«Там, среди шумного моря, вьется Андреевский стяг…» Хрестоматия военного моряка - страница 32
В 1791 году в один летний вечер, когда адмирал в кругу своего семейства кушал чай, является незнакомец и с вежливостью просит позволения списать с адмирала портрет. Портрет написан был сухими красками в несколько дней. Адмирал, вручая художнику деньги, замечает на портрете какую-то надпись и с неудовольствием говорит: «Прошу вас, милостивый государь, принять вознаграждение за труд и непременно стереть эту надпись». Художник, отказываясь от денег, отвечает: «Я совершенно вознагражден тем, что первым имел честь снять портрет с вашего высокопревосходительства. Я прислан по воле императрицы, и надпись эта ее собственного сочинения, равно как и само расположение портрета». Надпись на портрете была следующая:
ЕКАТЕРИНА
Эта надпись, в столь кратких словах так хорошо говорящая о деяниях Круза, вошла в состав его герба и читается на надгробном памятнике адмиралу в Кронштадте.
При даче Круза в Ораниенбауме находилась потешная крепость, с которой при поднятии и спуске адмиральского флага во время утренней и вечерней зари палили из пушки. Один чиновник, желая чем-нибудь повредить адмиралу во мнении императрицы, довел до ее сведения о происходящей на даче пальбе. Великая Государыня отвечала на это: «Пусть его палит, ведь он привык палить!»
(Морской сборник, 1855, № 6, с. 251–257)
А.П. Соколов. Лейтенант Ковако
Рассказ о георгиевском кавалере лейтенанте Николае Кузьмиче Ковако – это рассказ о воинском и христианском подвиге и благородстве русских моряков, мужественно разивших врага на войне и протягивавшим им дружескую руку в дни мира.
Он был молодец из всех наших молодцов того времени; у него в команде была плавучая батарея[83] и отряд канонерских лодок, которые водили ее на буксире. В 1789 году августа 13 дня наша гребная флотилия под начальством вице-адмирала принца Нассау-Зигена учинила нападение на шведский гребной флот, расположенный между островами Куцемулем и Коткой[84]; дело уже завязалось, когда Ковако со своей батареей и отрядом лодок занял позицию в проливе между двух маленьких островов. Лодки, ошвартовав батарею поперек пролива, скрылись за ней и как будто из-за гранитной скалы выдвигаясь, разили врага меткими выстрелами. В то же самое время батарея производила убийственный огонь почти во фланг шведского крыла. Шведы уже торжествовали победу на этом крыле, но не могли воспользоваться успехом, ибо батарея в это время открыла свой огонь, почему шведы принуждены были учинить перемену фронта и сосредоточить все силы своего крыла против батареи Ковако и его отряда. И огонь неприятеля был таков, что на батарее почти все люди были ранены, сбитый флаг ее отнесло в сторону неприятеля, у самого Ковако оторвало левую руку, и потому на батарее огонь приутих на минуту; на ней стали переменять прислугу и самого Ковако уговаривали сделать операцию. «Не время», – отвечал он и дозволил сделать себе перевязку, дабы остановить кровь.
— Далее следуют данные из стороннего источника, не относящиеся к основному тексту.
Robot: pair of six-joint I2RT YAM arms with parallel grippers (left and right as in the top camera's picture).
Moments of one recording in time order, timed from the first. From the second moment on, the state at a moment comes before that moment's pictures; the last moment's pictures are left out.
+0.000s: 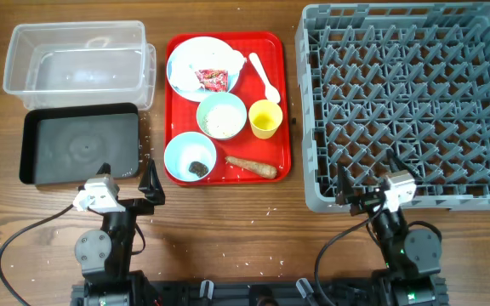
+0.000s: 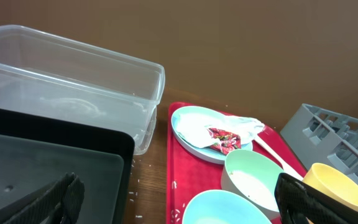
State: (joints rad) left arm 0.13 0.03 0.02 -0.06 0.15 -0.29; right arm 0.15 0.02 0.01 0.05 -0.10 -0.01
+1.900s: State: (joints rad) left arm -0.27 2.44 2.01 -0.76 -0.05 -0.35; right arm 0.15 1.22 1.01 -0.66 -0.30 0.11
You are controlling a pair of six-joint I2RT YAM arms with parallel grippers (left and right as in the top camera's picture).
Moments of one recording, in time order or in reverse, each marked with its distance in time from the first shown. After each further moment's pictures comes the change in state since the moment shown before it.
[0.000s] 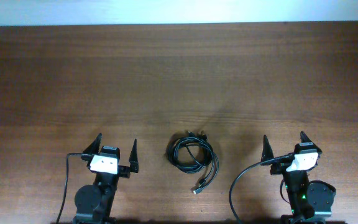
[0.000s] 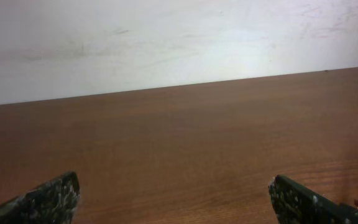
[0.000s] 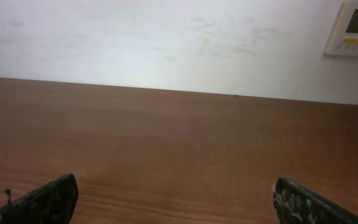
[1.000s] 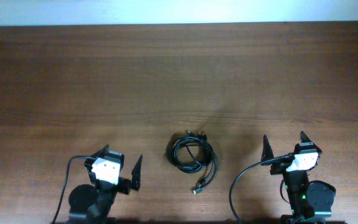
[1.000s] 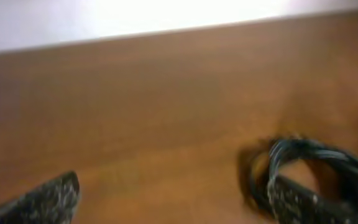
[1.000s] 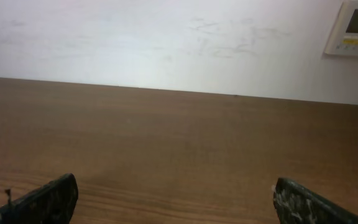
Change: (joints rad) left arm 0.000 0.001 0.240 -0.492 0.135 0.001; right arm 0.000 0.000 0.000 0.000 0.000 0.000
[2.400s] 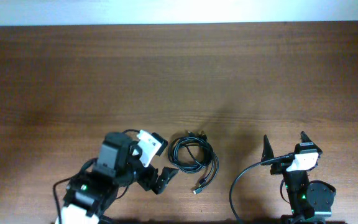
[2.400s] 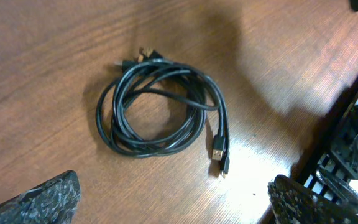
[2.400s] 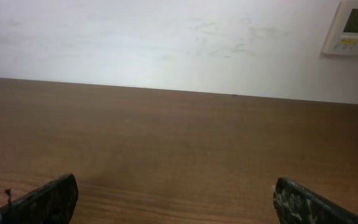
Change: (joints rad) left arm -0.280 0.814 0.380 -0.127 0.285 0.025; right arm 0.000 0.000 0.000 0.000 0.007 0.000
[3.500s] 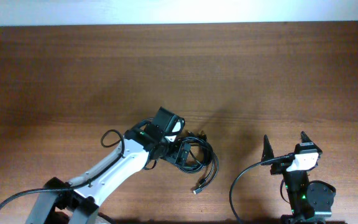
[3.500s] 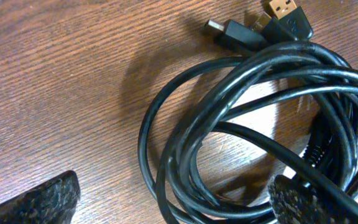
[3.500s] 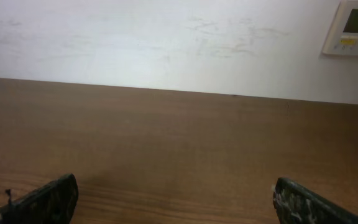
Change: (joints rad) left arm -0.177 0.692 0.188 0.158 -0.360 -0.275; right arm 0.000 -0.001 0.000 0.000 0.000 0.000
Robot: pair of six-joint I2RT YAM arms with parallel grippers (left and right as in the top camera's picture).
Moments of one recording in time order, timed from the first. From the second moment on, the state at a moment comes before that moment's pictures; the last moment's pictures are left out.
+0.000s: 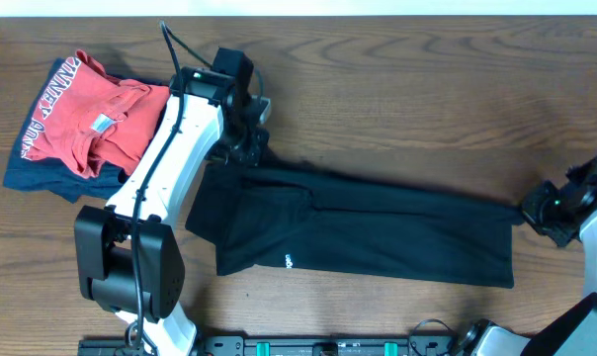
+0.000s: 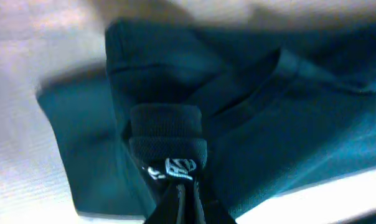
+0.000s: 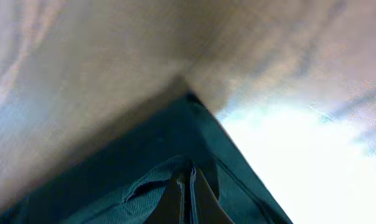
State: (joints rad) left arm -0.26 1.84 1.56 -1.27 0.16 0.02; right arm -0.58 1.42 0.89 -0.80 -0.19 0.29
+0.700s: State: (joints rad) left arm -0.26 1.84 1.32 -1.32 0.15 0.02; right arm -0.61 1.42 0.89 -0.84 -0.15 0.30
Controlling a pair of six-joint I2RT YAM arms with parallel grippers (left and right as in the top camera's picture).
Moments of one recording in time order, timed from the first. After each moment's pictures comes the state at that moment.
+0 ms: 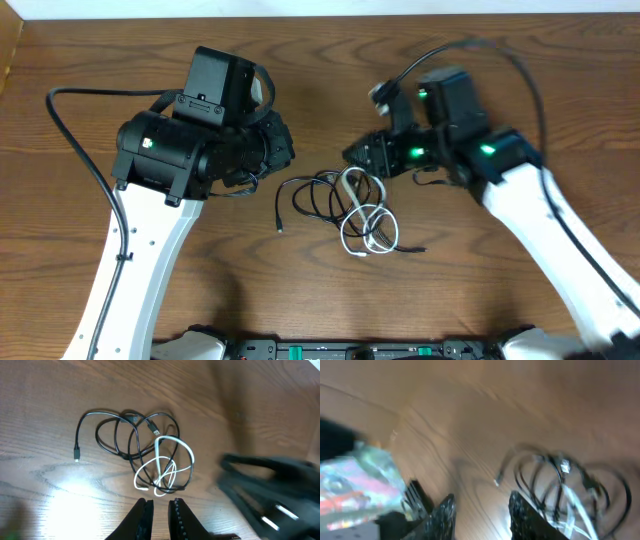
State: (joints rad) left arm -0.34 1.43 1.72 -1.36 0.23 -0.71; right arm 0.44 1.45 1.29 -0.60 -0.67 0.31
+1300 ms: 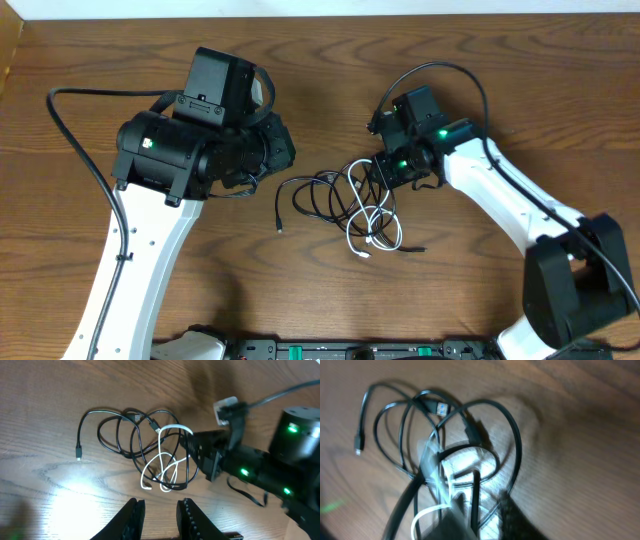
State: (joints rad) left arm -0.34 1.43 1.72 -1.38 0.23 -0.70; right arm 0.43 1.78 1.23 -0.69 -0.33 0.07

Шведы, не видя на батарее флага, который нечем было заменить, предположили, что батарея сдалась, и двинули на нее несколько судов. Ковако во время перевязки зорко сторожил шведов; по его словам батарея снова открыла сильный огонь. Вскоре на островке, ближайшем к шведской флотилии, послышался звук трубы, и явился парламентер. Парламентер объявил от имени своего главнокомандующего: «Так как батарея, спустившая флаг, вновь открыла огонь, то если через минуту не замолчит и не сдастся, то будет взята на абордаж, и тогда командира повесят на флагштоке, а людей бросят в воду!»